In other words, the colonialist ideology contained in literature is deposited there by
writers and absorbed by readers without their necessarily realising it.
The task of postcolonial literary criticism is to locate the modes of representations in
which the native is represented in inferior ways. It assumes that colonial writing is racialized
and such literature feeds directly into the colonial intentions. The task of postcolonial literary
studies, thus, is to unpack those literary figures, themes and representations that have enforced
imperialist ideology, colonial dominance and continuing Western dominance. A classic
method in postcolonial literary studies is to uncover the subtexts of Eng.Lit.texts, to probe
beneath the obvious and apparently universal/humanistic/aesthetic themes in order to reveal
their racial, gendered imperial assumptions. This is what Edward Said does in his Jane
Austens Mansfield Park. He reads the work from the victims side. He writes: the
Caribbean plantation in Antigua is linked inextricably to the family fortunes and life in
England and thereby showing how the colony is inseparable from the European country.
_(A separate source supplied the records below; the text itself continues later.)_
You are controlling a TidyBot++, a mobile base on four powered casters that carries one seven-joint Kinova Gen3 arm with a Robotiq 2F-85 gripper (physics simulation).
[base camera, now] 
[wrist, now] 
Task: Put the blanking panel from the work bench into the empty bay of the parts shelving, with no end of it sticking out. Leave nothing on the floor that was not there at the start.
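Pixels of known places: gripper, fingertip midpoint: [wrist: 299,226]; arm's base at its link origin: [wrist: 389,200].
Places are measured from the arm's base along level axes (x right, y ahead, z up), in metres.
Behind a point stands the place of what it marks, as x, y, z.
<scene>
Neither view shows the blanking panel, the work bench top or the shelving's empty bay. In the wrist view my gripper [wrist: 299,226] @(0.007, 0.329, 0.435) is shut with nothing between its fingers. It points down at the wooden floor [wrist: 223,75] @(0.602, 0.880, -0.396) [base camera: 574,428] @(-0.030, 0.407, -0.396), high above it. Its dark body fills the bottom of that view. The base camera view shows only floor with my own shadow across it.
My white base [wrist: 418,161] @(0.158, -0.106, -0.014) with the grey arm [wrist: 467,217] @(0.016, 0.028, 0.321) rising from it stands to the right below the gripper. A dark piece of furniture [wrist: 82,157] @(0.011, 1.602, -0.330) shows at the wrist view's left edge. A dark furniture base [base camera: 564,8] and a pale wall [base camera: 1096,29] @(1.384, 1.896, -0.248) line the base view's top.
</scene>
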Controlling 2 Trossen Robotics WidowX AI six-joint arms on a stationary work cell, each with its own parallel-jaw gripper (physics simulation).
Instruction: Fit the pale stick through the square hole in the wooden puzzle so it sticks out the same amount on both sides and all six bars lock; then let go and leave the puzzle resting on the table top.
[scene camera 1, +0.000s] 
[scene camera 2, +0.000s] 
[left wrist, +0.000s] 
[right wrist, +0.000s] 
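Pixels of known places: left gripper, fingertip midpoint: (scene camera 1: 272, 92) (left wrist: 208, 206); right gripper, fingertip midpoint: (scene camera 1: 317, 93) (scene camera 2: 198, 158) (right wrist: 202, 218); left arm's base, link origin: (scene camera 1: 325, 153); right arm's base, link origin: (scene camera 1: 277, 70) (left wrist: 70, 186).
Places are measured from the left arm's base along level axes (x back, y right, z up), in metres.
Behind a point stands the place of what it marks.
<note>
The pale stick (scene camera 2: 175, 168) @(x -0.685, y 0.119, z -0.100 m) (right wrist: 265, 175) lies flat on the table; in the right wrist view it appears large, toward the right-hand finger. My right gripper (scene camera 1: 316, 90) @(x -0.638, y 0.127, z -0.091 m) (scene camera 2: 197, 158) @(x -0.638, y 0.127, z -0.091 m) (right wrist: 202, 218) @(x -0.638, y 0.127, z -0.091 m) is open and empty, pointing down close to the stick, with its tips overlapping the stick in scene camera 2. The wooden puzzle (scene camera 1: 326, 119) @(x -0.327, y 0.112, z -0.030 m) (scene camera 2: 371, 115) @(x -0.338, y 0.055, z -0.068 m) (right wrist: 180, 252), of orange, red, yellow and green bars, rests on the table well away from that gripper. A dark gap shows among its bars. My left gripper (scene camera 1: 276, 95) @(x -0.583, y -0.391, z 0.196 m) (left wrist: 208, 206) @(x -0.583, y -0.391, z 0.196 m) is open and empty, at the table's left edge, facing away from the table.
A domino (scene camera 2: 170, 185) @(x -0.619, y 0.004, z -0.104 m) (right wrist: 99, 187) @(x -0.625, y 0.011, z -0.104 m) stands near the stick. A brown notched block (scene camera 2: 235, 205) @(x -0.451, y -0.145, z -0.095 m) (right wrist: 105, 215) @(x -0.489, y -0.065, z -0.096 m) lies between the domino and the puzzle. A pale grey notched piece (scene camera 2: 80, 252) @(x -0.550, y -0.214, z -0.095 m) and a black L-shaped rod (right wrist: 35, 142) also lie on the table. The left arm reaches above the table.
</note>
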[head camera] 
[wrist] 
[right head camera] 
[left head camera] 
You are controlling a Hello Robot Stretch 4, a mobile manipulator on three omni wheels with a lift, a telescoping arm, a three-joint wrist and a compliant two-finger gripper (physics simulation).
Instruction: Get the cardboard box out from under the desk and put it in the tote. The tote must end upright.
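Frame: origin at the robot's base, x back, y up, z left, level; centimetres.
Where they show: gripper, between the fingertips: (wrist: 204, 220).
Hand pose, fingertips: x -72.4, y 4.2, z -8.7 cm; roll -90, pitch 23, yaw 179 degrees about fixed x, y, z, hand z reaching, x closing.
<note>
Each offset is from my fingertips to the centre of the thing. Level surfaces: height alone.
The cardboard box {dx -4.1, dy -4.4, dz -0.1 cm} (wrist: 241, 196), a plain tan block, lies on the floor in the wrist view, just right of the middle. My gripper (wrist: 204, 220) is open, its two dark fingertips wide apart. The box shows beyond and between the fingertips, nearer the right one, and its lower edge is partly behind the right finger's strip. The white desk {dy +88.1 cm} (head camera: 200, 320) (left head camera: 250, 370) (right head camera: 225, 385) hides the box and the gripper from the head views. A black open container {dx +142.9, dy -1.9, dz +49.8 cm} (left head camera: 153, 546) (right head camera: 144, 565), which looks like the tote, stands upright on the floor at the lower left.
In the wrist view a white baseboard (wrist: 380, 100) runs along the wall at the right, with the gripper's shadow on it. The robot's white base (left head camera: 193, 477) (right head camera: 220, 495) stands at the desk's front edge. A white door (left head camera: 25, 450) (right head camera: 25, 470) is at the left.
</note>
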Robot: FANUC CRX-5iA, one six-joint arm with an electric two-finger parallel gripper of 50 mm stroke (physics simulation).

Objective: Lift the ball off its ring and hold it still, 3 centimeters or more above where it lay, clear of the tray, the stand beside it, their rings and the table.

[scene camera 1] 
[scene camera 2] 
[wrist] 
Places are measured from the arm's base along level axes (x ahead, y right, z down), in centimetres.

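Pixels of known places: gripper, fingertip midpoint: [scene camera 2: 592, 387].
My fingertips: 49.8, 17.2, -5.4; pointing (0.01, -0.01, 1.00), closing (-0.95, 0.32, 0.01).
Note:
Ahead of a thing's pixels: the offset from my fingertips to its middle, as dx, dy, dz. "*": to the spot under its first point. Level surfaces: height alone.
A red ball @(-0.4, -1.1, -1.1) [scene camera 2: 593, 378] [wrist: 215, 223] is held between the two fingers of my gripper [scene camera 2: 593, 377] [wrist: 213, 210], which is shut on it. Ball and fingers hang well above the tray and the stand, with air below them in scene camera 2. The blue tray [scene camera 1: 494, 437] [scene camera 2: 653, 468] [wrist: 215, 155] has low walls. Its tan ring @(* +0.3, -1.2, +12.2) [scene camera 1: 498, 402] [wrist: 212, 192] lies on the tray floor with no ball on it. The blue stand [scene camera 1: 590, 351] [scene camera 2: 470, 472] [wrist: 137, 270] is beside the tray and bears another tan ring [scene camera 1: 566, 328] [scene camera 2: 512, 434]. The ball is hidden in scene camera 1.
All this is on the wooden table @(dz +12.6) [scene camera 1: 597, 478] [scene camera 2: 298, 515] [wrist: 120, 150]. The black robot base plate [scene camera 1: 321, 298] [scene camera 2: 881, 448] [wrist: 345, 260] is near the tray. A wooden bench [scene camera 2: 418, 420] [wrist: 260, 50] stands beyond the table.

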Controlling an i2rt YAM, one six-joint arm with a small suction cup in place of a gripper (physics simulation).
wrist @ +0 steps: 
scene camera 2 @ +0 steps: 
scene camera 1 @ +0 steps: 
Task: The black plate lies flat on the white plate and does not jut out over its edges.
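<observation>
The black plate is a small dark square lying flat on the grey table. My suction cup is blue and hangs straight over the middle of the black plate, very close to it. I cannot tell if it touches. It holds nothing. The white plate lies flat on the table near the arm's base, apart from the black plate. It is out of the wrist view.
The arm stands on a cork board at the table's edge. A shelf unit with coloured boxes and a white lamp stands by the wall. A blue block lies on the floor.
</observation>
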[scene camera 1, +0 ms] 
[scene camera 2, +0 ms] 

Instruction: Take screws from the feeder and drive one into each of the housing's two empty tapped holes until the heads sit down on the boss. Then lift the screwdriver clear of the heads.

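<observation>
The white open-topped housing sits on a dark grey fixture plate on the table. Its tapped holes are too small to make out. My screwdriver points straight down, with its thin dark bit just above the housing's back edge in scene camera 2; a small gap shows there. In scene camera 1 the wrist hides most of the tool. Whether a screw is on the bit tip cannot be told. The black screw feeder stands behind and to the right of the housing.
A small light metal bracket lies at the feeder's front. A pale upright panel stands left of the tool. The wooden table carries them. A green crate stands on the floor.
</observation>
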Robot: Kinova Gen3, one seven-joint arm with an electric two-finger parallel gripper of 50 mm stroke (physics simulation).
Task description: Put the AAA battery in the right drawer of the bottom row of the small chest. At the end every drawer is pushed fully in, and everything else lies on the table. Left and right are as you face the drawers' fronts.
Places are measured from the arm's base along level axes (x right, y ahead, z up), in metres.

Postcolonial literary studies pay attention to the context in which English literary texts
were produced and to the workings of colonial ideologies in those texts. Thus reinterpretation is an important strategy in postcolonial criticism. Chinua Achebe reinterpreted
Conrads Heart of Darkness (1902) by arguing that he had no interest in Africans, and
reduced them, in this novel, to animal and dehumanized images. The relevance of this study
is: it questioned the earlier praise of the novel as pro African.